What is needed: Which lines run from the line with "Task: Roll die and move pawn" through the line with "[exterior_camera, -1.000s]" in the entries below? Print them exactly, both ends included, and nothing more.

Data in this exercise:
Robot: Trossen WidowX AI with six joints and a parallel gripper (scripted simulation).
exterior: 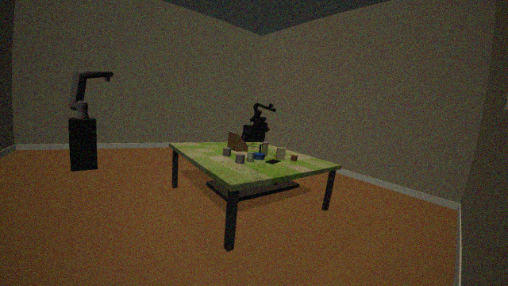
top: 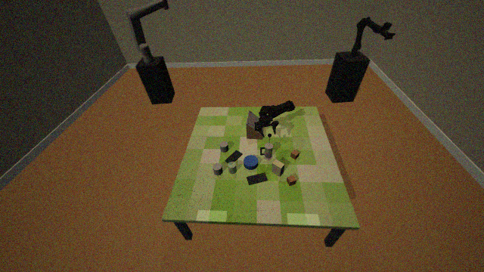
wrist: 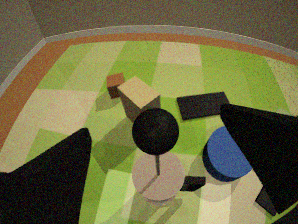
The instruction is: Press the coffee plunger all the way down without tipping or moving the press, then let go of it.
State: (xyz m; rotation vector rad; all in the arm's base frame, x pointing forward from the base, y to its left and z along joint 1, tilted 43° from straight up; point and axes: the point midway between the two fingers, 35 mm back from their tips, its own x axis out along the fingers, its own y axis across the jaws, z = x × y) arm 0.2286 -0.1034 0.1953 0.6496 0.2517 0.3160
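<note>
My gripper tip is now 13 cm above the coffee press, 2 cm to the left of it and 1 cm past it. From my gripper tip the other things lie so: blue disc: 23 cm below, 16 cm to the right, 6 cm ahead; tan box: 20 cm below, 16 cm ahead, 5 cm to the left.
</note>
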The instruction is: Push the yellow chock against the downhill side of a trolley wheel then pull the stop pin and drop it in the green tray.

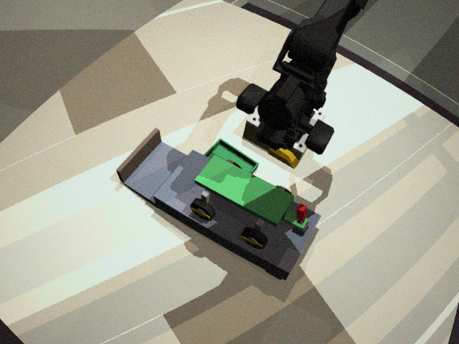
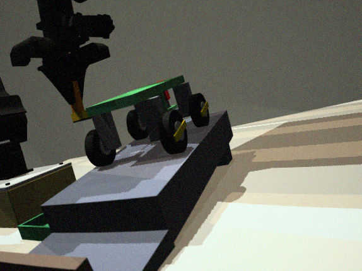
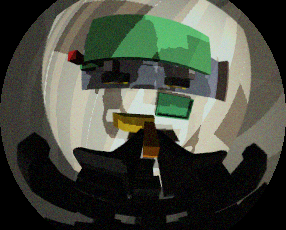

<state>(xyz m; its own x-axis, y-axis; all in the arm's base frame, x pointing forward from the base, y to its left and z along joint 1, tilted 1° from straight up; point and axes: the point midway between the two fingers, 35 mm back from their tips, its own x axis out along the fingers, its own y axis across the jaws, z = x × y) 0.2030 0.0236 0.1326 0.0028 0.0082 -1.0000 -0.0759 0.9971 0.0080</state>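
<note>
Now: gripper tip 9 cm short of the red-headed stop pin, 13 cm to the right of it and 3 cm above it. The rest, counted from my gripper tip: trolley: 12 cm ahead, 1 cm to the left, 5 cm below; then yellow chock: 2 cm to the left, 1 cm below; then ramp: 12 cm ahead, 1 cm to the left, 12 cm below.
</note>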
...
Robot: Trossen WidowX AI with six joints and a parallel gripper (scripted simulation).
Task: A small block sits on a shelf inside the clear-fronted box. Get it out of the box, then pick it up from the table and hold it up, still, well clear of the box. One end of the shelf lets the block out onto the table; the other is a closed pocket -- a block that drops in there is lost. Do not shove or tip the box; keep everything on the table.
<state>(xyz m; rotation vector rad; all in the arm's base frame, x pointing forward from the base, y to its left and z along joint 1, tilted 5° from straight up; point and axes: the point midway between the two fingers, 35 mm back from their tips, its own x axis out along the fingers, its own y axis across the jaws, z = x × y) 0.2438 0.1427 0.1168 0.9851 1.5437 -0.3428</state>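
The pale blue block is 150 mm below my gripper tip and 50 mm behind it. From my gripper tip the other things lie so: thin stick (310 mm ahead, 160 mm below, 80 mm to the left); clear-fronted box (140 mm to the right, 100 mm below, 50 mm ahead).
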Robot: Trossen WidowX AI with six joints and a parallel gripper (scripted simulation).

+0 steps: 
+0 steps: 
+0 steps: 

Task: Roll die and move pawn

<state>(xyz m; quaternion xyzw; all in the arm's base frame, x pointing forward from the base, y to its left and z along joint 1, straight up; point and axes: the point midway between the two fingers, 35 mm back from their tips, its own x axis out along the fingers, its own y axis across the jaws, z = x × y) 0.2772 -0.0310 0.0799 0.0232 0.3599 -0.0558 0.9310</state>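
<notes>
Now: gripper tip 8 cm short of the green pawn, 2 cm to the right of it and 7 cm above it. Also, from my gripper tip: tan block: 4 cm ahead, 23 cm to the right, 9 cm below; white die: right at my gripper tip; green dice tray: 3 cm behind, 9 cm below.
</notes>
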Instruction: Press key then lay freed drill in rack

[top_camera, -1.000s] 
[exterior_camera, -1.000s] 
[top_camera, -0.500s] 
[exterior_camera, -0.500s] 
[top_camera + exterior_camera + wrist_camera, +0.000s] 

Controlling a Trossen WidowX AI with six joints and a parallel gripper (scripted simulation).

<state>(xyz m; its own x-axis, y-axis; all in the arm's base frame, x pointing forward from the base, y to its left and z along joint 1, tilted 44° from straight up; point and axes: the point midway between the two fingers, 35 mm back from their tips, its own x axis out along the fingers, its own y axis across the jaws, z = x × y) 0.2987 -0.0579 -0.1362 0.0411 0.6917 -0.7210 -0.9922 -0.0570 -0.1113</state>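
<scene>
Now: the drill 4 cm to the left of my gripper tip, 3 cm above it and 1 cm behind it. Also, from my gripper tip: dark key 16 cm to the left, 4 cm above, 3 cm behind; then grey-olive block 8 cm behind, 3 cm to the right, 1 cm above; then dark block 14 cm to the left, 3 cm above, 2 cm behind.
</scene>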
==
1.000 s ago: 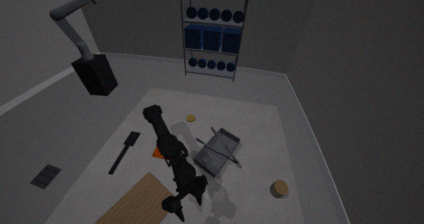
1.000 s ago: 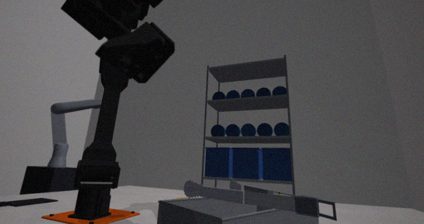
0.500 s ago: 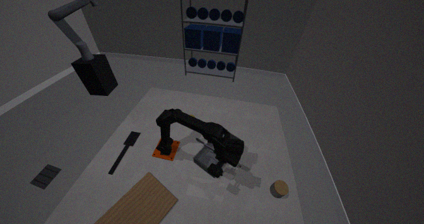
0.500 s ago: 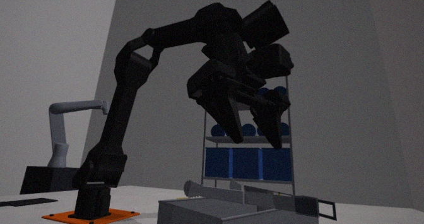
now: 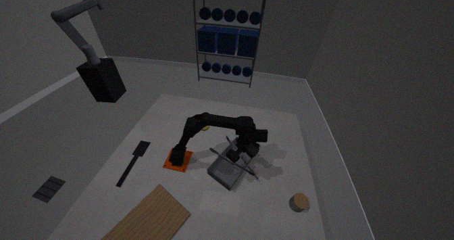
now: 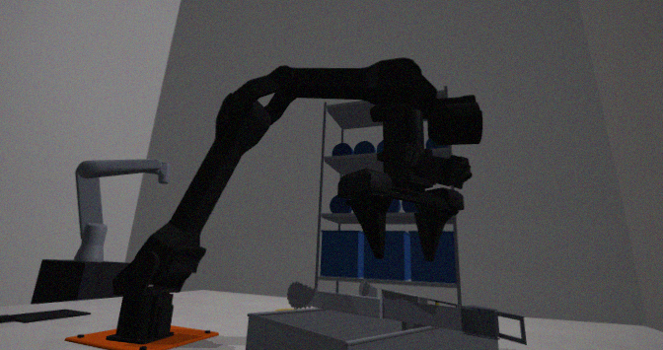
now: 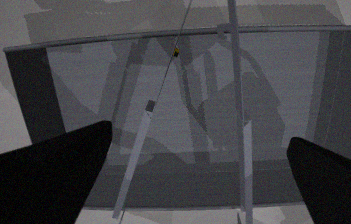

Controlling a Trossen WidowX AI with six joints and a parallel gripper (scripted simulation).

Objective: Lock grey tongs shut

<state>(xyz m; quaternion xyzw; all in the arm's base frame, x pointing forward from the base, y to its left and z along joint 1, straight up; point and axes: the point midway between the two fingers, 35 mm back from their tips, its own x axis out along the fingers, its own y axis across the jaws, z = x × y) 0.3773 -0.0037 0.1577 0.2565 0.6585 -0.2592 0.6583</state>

Response area:
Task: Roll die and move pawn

<state>(xyz m; quaternion xyzw; all in the arm's base frame, x pointing forward from the base, y to its left and z along joint 1, straight up; point and axes: the point midway between the two fingers, 35 mm back from their tips, its own x axis out along the fingers, its own y axis across the jaws, z = x × y) 0.2772 -0.0310 0.0799 0.0232 0.3599 -0.0558 0.9310</state>
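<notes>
Now: gripper tip 8 cm short of the green pawn, 2 cm to the right of it and 7 cm above it. Also, from my gripper tip: tan block: 4 cm ahead, 23 cm to the right, 9 cm below; white die: right at my gripper tip; green dice tray: 3 cm behind, 9 cm below.
</notes>
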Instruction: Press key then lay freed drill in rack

[top_camera, -1.000s] 
[exterior_camera, -1.000s] 

The output shown is complete.